From an occupational point of view offices have performed very well and we are seeing a turning point in the Budapest market, while rental growth is actually becoming a reality in the market. That is not irrespective of the low rent levels observed in the past several years, nevertheless it is a story worth telling. Logistics have picked up too, rents have stabilised and vacancy is falling. Speculative developments are not on the agenda though, we rather see market consolidation and entry attempts. Retail stock is rather steady, partly due to current regulations rather discouraging developments. On the back of increased spending power and more consumer confidence, retail assets with good fundamentals perform well. We have seen a number of encouraging retail transactions and expect to see some more assets changing hands in the near future.
The lack of transactions made pricing and calculating yields difficult over the past years. How has this changed with the increase in investment activity?
I see a major positive change in this regard. Whereas a few years ago I had to justify the applied yield for a certain property with transaction negotiations or with less relevant or dated transactions, today, there are quite a few actual comparables available for most of the valuations. Whilst this is positive and it is good to see activity and decreasing yield levels, it is also the responsibility of a valuer to stay realistic and act in line with the market.

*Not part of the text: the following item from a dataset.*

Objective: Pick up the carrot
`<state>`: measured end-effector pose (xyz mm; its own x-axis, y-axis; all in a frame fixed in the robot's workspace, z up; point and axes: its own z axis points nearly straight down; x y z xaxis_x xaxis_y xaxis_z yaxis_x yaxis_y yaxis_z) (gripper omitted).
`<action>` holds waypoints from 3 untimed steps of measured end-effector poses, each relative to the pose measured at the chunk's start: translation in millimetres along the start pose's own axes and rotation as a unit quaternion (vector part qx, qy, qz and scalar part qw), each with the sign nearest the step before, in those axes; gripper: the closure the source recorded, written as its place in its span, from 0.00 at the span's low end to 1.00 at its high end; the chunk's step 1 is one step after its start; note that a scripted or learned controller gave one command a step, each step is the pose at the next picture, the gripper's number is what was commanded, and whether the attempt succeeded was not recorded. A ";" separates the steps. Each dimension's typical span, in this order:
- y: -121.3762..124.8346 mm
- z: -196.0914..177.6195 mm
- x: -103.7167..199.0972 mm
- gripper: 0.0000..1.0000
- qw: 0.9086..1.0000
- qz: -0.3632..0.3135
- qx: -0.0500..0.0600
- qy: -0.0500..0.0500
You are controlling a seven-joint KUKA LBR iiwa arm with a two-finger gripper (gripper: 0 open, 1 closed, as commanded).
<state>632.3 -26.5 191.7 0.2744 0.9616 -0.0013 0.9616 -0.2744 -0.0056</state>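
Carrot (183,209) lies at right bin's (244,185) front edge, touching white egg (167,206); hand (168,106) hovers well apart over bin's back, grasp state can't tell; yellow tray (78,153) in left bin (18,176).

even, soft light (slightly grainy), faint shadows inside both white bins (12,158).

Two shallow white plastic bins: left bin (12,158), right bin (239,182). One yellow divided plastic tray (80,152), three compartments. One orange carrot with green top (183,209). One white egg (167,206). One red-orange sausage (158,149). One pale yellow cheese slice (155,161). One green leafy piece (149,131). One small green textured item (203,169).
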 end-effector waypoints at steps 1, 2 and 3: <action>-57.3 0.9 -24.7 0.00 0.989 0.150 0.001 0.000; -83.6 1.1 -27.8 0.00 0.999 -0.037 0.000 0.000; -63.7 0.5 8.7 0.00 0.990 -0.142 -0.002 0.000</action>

How might yields change over the next 12 months?
We are witnessing a flight for certain investment products in Budapest. Offices are sought after and I would not be surprised to discuss prime deals well below the 7% mark towards the end of the year. In the case of retail, significant differences are observed in various asset classes. Due to the small market, shopping centre deals are rare and literally each product is different. There is a real buzz around high street products, investors are ready to compete for strong assets. I anticipate further yield compression with levels converging to 6% or even lower. Eyeing core markets such as Warsaw and Prague there is certainly room for improvement. The challenge is rather for Budapest to prove itself again, as a core CEE market, as over the past years there has been more comparison to SEE countries such as Romania or Bulgaria.
Based on the volume of developments, growth is much more modest on the Hungarian commercial real estate market. What kind of projects can be successful under the current market conditions?

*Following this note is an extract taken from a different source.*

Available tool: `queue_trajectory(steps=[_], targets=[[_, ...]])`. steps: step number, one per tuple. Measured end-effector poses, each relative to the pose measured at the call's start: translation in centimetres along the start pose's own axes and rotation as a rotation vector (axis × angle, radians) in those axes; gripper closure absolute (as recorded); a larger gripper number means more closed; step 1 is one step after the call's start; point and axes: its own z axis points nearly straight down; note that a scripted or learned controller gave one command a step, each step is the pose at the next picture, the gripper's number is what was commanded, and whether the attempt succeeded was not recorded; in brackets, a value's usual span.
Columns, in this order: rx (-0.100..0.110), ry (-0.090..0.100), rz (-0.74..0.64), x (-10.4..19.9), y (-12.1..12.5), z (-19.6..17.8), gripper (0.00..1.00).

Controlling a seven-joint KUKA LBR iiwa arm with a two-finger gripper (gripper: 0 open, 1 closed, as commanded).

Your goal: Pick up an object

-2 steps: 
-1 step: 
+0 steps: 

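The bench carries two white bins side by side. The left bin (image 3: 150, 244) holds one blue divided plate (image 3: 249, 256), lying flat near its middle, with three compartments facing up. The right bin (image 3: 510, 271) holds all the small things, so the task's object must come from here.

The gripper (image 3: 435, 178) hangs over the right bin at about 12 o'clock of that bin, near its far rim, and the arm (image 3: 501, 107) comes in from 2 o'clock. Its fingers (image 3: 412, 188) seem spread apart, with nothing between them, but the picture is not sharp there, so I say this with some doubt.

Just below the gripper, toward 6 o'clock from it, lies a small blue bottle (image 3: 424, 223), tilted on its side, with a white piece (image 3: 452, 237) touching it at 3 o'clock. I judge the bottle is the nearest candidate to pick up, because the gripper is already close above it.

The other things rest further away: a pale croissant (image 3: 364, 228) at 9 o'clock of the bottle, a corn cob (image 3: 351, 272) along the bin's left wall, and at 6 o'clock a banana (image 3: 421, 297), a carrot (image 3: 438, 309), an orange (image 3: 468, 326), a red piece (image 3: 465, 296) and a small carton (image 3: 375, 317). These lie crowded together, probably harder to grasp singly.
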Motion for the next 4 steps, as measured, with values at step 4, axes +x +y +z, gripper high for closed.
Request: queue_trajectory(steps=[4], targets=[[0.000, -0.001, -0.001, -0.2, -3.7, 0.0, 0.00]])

After some failures in the past, developers focus on property basics. Location, tenant covenant strength, lease term and market rental levels are the keywords for investment properties. Banks’ willingness to lend is important and I see improvement in this area. Long term client relationships are important in all aspects, after all property is a people business, rather than just brick and mortar.
How has the practice of valuation changed as a result of the crisis?
On the strategic level risk management has become more important. This has brought along a focus on better analysis of property fundamentals. Do we have an optimal tenant mix, are tenants happy, what are the lease expiry profiles, do we have significant landlord costs, is there an investment market for the product – these are some of the questions to ask to get to the market value.
Our valuations are typically reviewed by two or three valuers; we keep on challenging each other to get to the right answer. Beyond that, our opinion of value reflects the knowledge of our investment and leasing agent colleagues, who are continuously out in the market doing deals.
What challenges must valuers face on this newly growing market?
As mentioned earlier, valuers shall remain realistic. Whilst agents are rightly bullish and proactive to facilitate deals, valuers should rather be the followers of the market, interpreters of trends if you like. Being interpreters does not stop us from giving valuable advice as to future trends, but we always need to bear in mind that we value today, not in one year’s time. I have seen many overly optimistic valuations in the booming years, perhaps anticipating further market growth. But one should understand, and more importantly, remember that property is a cyclical business.